Your objective: Within the material below, locate the line with "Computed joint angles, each" and the line with "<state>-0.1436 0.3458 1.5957", then return those two lines and all lines between them, exactly as written.

Exercise materials:
________________

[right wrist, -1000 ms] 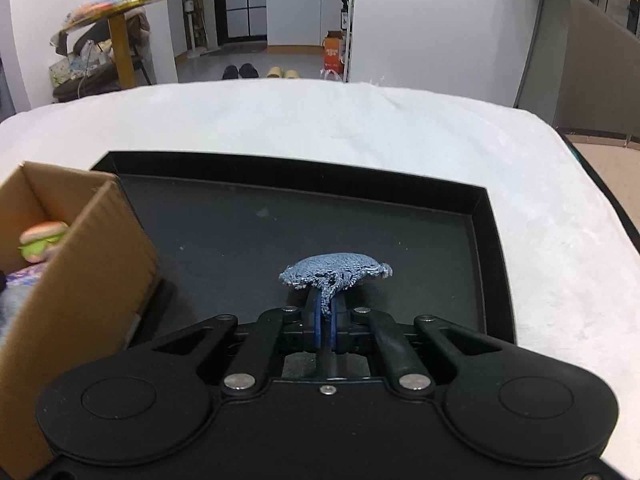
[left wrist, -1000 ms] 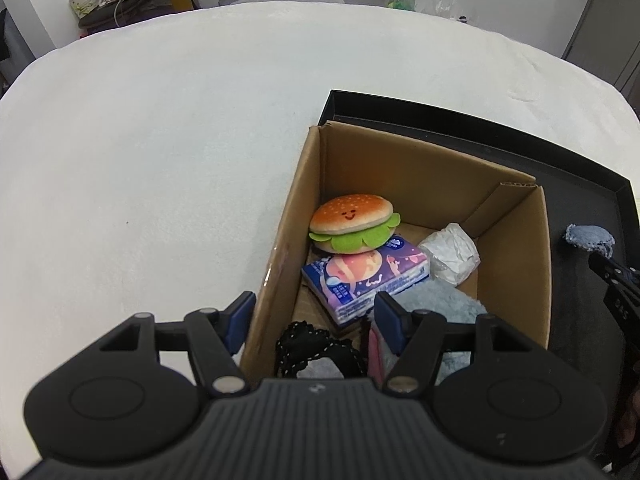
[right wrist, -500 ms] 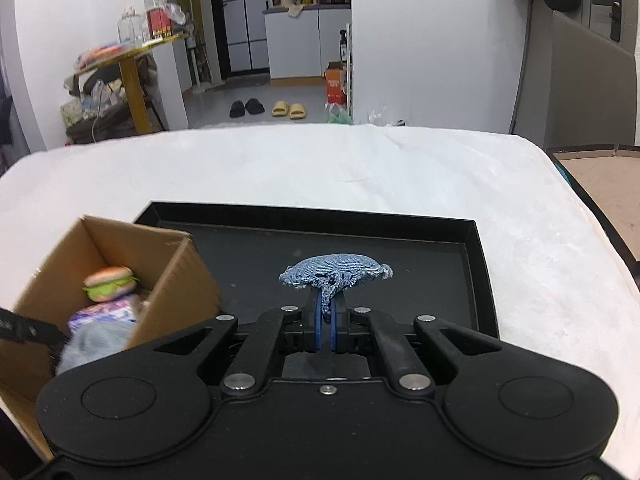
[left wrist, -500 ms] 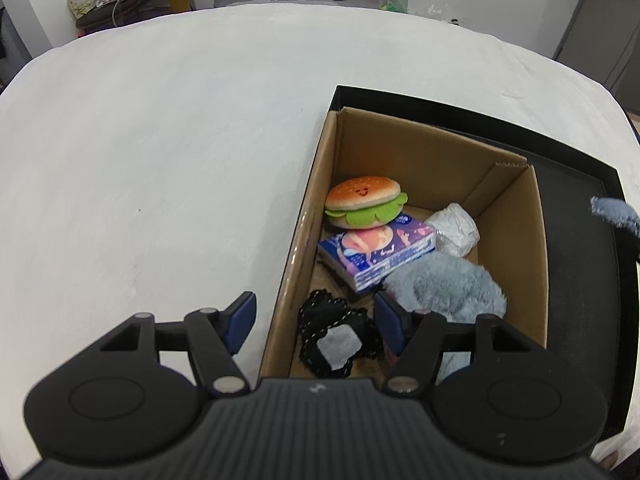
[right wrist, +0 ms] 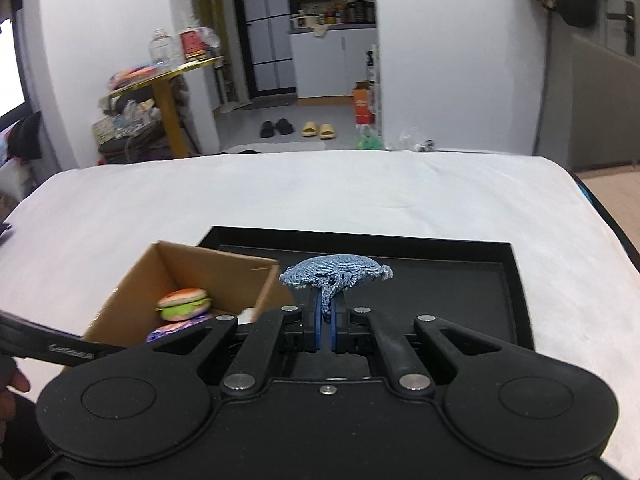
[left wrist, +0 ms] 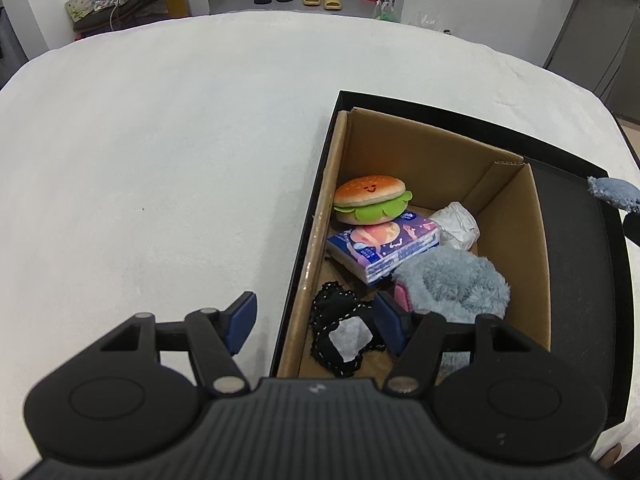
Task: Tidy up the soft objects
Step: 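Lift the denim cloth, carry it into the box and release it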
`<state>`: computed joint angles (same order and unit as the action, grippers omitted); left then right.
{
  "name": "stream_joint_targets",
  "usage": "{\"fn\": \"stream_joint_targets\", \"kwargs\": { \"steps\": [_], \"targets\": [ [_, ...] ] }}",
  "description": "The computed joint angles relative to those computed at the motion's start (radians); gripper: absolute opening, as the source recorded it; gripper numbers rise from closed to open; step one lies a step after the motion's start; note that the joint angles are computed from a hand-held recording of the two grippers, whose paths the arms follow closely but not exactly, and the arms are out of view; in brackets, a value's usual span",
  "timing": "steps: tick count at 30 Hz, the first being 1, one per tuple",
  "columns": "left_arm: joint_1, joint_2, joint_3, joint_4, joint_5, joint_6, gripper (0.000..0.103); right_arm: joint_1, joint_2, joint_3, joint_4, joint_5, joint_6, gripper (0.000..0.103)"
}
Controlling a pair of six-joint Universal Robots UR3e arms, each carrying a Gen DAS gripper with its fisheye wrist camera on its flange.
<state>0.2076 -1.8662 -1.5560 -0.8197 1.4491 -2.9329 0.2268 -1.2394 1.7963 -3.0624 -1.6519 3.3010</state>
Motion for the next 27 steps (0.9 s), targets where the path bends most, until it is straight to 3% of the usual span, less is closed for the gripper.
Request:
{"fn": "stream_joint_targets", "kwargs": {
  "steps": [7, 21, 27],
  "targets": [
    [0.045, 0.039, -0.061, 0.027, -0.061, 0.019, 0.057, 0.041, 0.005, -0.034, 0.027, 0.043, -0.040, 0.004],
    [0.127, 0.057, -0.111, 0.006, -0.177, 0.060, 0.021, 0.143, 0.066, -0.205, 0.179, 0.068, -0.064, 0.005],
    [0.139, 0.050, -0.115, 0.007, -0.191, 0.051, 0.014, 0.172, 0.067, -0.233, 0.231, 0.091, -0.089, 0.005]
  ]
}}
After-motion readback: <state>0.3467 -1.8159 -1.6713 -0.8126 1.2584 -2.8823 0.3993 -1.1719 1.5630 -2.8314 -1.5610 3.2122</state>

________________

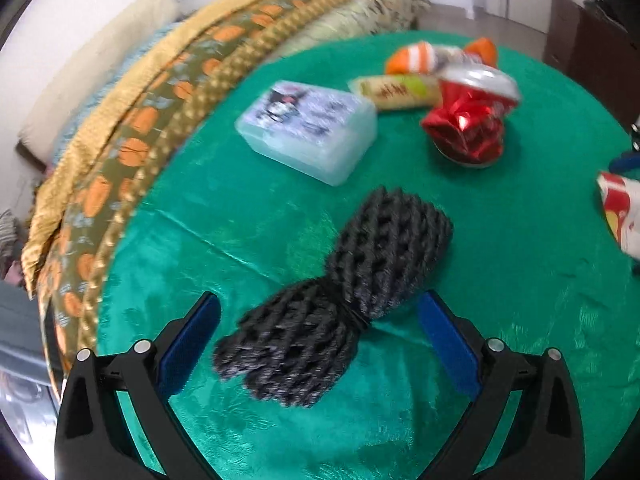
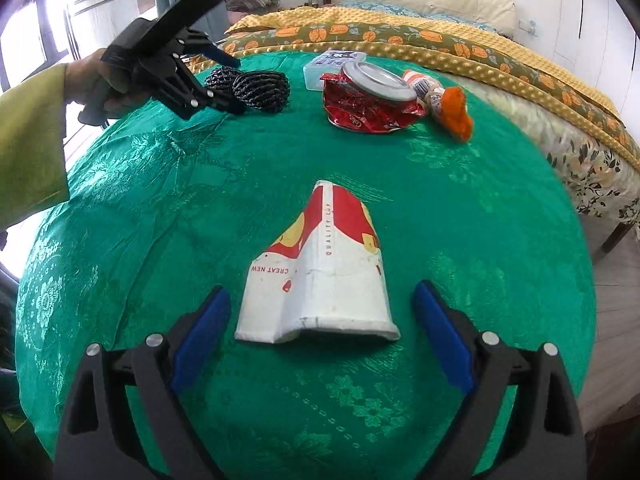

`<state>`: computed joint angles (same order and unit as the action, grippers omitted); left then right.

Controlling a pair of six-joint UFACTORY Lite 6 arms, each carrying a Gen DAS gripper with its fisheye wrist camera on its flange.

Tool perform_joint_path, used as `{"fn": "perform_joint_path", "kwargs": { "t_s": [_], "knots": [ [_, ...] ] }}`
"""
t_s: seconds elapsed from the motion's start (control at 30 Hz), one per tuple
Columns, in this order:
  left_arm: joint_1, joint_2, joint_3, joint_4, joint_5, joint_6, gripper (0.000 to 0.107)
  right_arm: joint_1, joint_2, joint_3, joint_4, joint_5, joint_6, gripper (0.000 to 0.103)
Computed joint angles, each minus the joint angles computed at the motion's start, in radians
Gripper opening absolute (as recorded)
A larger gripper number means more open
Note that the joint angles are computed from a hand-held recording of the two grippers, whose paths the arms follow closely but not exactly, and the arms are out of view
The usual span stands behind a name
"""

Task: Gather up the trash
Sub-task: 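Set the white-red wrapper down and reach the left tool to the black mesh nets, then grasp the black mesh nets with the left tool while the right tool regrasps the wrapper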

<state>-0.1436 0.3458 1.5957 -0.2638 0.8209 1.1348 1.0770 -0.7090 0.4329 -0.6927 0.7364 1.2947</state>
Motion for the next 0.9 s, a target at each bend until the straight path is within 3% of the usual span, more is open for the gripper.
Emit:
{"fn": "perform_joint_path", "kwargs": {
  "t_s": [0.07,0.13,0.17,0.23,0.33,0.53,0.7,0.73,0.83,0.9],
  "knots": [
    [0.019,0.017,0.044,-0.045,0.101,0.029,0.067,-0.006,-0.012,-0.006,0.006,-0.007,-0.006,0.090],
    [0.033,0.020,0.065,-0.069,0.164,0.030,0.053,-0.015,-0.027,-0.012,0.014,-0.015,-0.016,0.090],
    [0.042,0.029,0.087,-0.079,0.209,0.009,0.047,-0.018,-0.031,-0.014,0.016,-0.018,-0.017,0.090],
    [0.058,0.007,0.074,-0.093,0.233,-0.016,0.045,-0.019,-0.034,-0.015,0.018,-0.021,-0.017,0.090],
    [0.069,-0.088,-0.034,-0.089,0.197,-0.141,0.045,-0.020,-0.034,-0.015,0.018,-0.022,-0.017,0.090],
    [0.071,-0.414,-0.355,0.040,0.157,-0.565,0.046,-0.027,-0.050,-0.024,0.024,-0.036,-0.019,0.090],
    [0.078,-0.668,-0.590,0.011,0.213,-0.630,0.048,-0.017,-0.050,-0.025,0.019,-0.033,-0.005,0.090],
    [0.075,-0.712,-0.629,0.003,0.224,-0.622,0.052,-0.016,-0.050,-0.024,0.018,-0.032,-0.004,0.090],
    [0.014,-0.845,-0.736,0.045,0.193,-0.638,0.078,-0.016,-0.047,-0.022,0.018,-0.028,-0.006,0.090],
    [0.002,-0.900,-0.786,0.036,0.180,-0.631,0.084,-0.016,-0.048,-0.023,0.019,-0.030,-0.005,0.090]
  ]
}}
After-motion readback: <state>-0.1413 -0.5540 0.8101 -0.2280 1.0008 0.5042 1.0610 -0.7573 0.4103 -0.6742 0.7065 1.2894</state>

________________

Answer to this task:
Computed joint angles, each minus the joint angles computed at the motion's start, in radians
Gripper opening absolute (as recorded)
A larger gripper number means more open
Note that the joint angles are computed from a hand-held recording of the two grippers, whose paths the arms follow closely but not exactly, and the arms are out of view
The usual span stands behind a name
"""

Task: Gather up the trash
Sub-task: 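Set the white-red wrapper down and reach the left tool to the black mesh nets, then grasp the black mesh nets with the left tool while the right tool regrasps the wrapper
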
<state>-0.1436 0.3458 1.5957 -0.2638 0.8209 1.1348 1.0770 -0.7090 0.4329 -0.6927 0.7364 1.2947</state>

Nothing further is required of the output.